Source data:
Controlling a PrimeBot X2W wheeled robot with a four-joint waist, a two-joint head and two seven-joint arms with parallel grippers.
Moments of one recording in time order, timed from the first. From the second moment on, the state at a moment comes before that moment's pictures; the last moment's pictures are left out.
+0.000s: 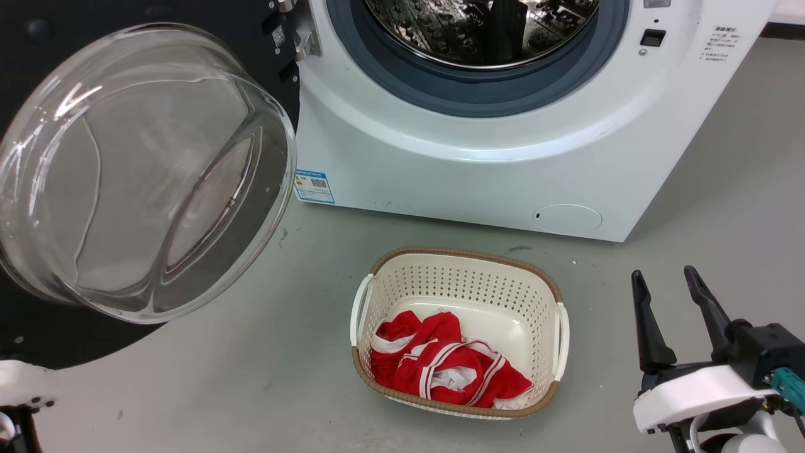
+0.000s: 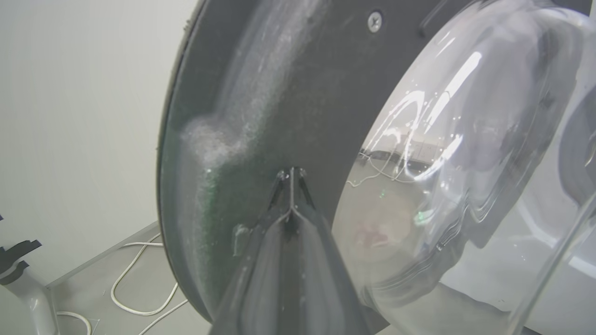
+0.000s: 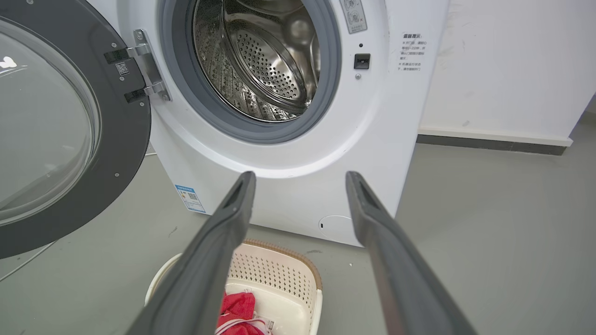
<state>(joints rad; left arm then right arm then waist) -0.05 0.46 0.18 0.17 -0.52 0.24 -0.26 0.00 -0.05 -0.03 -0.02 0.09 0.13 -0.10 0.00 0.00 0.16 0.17</state>
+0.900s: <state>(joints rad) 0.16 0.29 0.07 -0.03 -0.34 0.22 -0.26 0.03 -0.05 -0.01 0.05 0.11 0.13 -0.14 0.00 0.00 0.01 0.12</state>
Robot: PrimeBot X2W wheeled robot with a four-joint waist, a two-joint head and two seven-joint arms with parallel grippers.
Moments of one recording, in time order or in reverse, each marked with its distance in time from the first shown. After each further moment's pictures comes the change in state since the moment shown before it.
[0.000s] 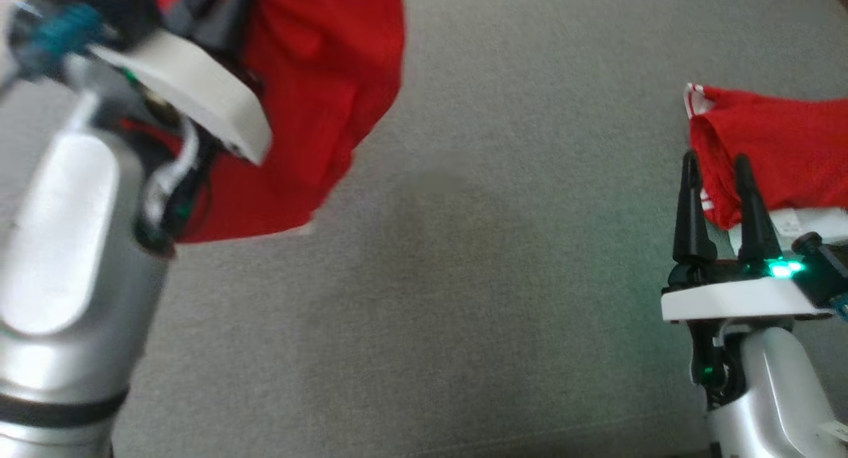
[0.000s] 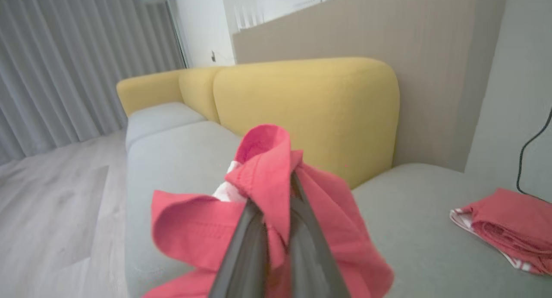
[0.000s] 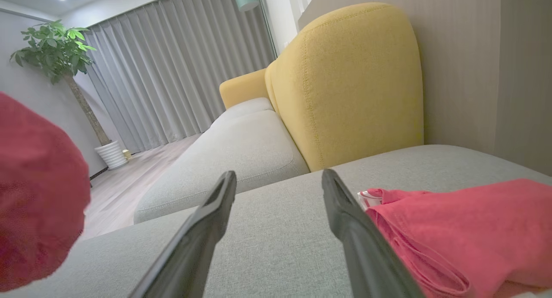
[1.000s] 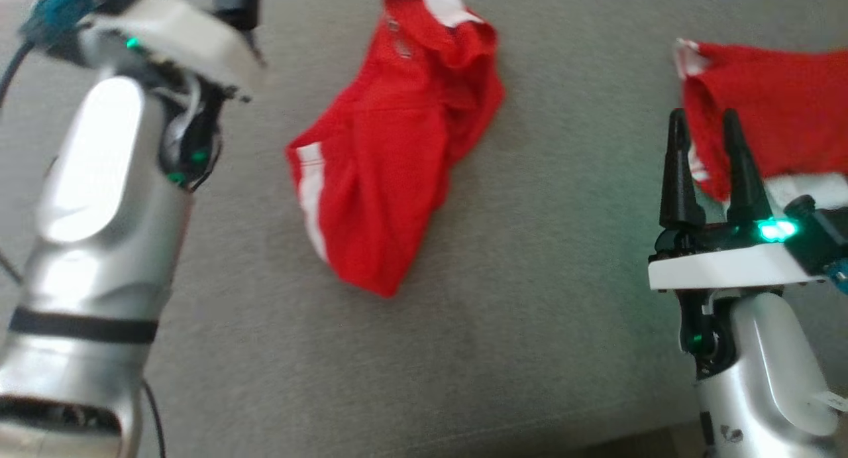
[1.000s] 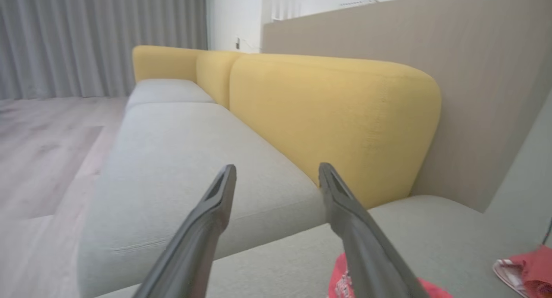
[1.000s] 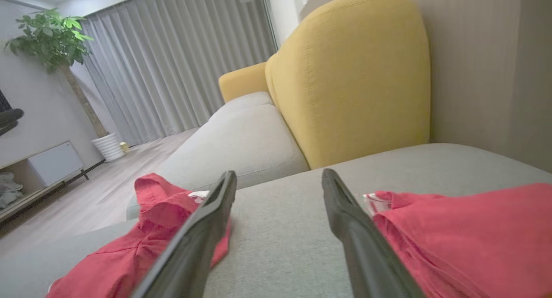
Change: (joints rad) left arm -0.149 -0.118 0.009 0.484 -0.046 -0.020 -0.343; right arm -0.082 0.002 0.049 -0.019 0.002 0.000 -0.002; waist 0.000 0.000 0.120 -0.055
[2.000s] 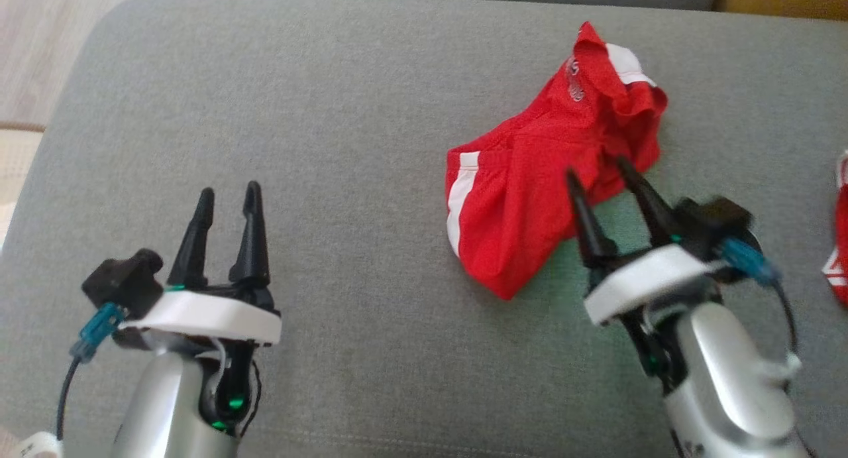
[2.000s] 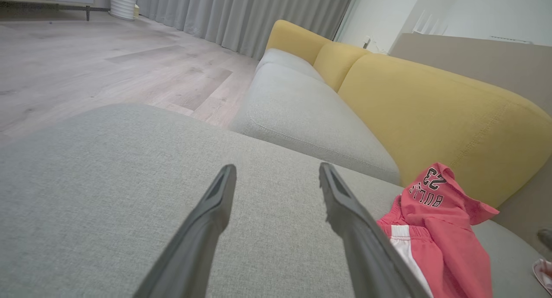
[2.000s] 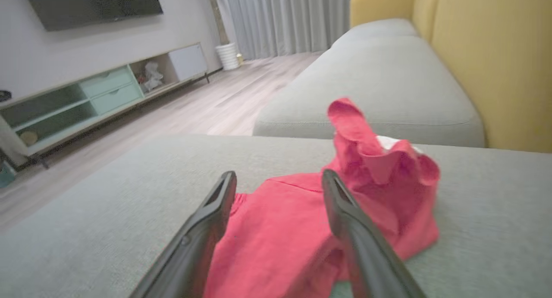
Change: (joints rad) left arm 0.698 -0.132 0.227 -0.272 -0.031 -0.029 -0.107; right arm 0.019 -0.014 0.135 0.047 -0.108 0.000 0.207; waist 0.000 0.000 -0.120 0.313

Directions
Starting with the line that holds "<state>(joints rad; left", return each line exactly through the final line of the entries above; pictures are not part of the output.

Answer box
<state>(joints rad; left arm then right arm then waist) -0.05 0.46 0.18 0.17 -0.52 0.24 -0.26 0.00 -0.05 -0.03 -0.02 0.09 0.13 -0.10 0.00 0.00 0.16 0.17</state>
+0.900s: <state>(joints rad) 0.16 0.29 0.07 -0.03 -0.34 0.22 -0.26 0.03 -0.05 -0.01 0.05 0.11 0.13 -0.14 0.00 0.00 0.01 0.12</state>
Robot: PrimeBot X2W wheeled robot with a four-joint waist, a two-joint head and two seven-joint arms with parallel grippers.
Moments of one recording, in time order or in reverse, each marked with its distance in time from the first shown. After each further moment's pictures comes the change in state since the moment shown before it.
[0.000s] 
[0.000s] 
[0.000s] 
[1.000s] 
[1.000s] 
[1.000s] 
Change: (joints rad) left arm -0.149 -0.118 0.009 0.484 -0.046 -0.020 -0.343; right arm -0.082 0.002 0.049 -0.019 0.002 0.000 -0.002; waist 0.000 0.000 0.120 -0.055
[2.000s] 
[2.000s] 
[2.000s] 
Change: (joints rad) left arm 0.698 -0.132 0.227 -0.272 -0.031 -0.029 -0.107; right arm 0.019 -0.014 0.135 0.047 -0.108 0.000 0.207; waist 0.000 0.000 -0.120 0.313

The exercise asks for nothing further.